• _TASK PROMPT_: Look through the lines below for the word "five", and copy every line that has it.
ENTRIES SUPPLIED: Begin
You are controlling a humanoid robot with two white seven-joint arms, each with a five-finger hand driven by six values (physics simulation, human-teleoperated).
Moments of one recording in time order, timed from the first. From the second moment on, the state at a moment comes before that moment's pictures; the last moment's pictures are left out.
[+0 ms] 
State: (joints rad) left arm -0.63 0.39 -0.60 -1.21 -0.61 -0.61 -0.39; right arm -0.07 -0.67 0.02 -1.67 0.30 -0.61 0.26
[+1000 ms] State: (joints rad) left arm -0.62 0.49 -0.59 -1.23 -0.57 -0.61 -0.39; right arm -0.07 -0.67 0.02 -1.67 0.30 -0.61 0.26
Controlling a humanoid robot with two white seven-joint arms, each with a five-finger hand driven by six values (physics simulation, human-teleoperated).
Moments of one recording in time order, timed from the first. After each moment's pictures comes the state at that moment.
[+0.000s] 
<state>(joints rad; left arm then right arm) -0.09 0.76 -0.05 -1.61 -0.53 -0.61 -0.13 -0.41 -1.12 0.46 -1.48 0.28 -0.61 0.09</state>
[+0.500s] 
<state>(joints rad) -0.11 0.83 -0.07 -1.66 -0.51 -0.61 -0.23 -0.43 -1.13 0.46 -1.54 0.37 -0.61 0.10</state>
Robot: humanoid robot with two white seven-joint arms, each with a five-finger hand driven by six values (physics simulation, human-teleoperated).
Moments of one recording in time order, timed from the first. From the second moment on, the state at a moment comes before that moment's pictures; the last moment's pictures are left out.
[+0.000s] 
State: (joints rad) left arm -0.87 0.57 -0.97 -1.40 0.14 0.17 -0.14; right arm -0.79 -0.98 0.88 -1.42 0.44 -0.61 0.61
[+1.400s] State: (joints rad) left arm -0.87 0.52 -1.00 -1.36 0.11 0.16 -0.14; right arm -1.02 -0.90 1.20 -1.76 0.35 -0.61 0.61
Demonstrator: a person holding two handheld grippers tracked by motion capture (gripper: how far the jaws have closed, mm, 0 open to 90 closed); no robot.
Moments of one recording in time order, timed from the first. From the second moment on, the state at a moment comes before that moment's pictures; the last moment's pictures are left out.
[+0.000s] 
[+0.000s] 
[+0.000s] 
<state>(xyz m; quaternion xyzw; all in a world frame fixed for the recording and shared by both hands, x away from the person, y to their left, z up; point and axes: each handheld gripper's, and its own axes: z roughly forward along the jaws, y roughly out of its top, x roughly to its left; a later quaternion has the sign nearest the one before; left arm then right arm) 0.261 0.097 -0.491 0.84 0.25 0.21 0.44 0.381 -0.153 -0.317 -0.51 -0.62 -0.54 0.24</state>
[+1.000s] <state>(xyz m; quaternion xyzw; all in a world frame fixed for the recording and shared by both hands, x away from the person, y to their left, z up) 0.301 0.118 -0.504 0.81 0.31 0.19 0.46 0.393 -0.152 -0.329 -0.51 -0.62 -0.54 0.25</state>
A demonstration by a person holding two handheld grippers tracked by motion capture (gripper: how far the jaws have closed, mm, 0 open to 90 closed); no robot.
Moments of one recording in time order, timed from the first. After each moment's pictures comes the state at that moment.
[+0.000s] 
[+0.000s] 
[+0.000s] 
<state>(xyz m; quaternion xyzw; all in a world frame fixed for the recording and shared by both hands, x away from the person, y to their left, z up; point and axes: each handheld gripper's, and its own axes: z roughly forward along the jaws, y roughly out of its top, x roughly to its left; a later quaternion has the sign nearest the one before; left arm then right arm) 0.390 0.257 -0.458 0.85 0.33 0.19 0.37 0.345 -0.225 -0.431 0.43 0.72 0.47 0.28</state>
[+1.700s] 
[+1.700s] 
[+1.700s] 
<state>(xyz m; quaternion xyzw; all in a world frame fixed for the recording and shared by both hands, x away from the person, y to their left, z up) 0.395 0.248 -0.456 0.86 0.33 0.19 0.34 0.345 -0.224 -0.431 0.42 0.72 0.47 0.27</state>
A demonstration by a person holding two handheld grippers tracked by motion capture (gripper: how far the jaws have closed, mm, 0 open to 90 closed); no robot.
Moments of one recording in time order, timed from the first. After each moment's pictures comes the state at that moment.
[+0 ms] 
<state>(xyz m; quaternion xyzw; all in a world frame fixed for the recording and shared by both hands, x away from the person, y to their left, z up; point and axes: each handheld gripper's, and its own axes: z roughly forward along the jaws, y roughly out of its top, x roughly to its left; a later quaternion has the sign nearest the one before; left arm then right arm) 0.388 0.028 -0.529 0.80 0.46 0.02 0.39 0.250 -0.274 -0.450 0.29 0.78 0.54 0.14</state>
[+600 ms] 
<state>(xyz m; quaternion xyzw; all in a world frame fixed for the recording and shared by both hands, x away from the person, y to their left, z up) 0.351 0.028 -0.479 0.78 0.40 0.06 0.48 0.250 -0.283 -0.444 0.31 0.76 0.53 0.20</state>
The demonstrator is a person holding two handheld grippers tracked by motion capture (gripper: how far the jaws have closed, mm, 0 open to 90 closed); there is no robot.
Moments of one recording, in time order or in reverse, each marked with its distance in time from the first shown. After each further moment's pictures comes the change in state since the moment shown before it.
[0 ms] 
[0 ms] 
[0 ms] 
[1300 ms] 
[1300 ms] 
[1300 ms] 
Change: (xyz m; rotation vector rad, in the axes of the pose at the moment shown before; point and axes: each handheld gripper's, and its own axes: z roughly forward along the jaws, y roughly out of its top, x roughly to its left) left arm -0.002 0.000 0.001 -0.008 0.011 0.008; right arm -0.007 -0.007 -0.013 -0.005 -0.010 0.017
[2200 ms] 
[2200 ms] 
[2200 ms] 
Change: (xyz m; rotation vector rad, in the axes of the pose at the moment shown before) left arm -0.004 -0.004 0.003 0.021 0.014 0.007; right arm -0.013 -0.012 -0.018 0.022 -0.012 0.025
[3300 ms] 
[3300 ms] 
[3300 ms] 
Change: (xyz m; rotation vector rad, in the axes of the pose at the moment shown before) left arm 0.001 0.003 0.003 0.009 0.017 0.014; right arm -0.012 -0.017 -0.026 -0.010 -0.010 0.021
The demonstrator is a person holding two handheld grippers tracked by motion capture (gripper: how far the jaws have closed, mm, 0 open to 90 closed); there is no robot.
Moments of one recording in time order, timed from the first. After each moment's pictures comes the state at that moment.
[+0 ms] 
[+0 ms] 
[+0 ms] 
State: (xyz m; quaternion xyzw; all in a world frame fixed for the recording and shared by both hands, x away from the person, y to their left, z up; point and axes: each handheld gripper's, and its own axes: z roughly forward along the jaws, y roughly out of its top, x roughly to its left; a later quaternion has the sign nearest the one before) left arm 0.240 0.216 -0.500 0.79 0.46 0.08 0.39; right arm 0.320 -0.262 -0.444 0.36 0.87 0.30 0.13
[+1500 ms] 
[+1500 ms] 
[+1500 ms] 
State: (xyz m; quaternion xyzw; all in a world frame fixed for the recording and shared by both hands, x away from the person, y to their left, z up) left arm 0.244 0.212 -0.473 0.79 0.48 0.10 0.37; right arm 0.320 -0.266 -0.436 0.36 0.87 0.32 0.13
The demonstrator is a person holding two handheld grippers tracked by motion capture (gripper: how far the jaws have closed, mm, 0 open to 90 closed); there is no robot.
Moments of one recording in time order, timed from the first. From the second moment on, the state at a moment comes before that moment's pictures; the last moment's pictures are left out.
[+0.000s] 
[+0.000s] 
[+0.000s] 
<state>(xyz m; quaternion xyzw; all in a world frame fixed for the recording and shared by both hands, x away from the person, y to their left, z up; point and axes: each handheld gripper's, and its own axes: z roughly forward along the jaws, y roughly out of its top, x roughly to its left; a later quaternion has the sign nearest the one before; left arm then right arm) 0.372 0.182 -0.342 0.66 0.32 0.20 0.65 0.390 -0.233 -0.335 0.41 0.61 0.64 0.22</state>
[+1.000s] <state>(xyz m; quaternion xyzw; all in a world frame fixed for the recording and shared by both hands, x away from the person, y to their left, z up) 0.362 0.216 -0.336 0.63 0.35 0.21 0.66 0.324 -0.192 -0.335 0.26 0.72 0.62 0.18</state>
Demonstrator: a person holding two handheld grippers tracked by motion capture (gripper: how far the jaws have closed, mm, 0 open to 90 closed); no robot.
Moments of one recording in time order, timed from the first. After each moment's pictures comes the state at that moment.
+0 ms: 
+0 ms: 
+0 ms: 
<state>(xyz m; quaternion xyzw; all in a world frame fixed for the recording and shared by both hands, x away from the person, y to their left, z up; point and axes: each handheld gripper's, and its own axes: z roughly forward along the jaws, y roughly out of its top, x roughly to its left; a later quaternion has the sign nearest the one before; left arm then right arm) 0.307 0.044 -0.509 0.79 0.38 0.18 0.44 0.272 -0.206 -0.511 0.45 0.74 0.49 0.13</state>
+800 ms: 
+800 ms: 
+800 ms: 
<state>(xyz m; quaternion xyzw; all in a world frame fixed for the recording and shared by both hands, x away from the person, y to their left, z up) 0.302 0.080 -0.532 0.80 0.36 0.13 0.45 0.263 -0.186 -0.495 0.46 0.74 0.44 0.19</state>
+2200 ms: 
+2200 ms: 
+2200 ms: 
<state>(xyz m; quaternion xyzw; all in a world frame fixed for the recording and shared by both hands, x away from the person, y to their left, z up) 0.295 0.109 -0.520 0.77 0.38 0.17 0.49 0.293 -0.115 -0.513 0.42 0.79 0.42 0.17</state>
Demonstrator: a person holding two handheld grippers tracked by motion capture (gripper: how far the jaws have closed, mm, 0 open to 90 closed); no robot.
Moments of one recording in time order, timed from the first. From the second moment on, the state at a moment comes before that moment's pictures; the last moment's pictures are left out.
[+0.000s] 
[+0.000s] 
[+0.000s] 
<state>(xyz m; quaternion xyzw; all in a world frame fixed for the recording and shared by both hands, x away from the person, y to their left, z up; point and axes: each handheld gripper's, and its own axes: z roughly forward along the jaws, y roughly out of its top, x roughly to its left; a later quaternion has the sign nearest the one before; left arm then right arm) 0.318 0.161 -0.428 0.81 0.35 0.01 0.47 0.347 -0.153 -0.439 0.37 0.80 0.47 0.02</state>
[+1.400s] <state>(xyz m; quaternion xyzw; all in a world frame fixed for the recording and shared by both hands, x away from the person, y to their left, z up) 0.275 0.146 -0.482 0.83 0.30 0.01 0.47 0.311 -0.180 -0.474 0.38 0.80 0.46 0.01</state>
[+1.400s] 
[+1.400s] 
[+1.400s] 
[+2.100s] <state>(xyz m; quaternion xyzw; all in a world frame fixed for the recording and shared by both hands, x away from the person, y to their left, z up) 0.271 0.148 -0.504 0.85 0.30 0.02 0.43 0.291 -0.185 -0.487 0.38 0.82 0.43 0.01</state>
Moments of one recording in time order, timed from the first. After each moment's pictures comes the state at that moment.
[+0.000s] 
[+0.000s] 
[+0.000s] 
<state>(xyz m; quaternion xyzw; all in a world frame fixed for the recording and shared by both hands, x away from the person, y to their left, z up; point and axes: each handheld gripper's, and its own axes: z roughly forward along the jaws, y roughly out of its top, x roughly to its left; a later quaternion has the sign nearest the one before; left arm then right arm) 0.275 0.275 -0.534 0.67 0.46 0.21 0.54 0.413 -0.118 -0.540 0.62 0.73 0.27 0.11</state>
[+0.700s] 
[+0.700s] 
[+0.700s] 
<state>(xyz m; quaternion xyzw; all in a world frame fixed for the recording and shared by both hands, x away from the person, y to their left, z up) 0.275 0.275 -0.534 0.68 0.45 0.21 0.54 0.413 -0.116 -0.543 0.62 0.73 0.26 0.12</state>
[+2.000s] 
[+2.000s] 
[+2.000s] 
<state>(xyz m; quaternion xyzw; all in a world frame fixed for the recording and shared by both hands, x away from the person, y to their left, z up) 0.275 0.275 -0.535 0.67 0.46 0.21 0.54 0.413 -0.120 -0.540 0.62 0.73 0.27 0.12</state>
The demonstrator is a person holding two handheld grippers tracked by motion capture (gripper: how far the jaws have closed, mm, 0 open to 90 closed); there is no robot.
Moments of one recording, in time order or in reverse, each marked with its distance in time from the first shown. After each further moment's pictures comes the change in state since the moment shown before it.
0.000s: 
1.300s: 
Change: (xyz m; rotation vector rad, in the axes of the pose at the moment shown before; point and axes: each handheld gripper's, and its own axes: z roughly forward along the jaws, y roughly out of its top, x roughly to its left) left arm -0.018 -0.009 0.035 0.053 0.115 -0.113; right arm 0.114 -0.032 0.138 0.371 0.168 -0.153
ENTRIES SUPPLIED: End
• _ANSWER SPACE_:
You are controlling a humanoid robot with two white seven-joint arms, each with a five-finger hand driven by six values (physics simulation, human-teleoperated).
Controlling a humanoid robot with two white seven-joint arms, each with a five-finger hand driven by six values (physics simulation, human-teleoperated).
Robot: humanoid robot with two white seven-joint arms, each with a five-finger hand driven by six values (physics simulation, human-teleoperated).

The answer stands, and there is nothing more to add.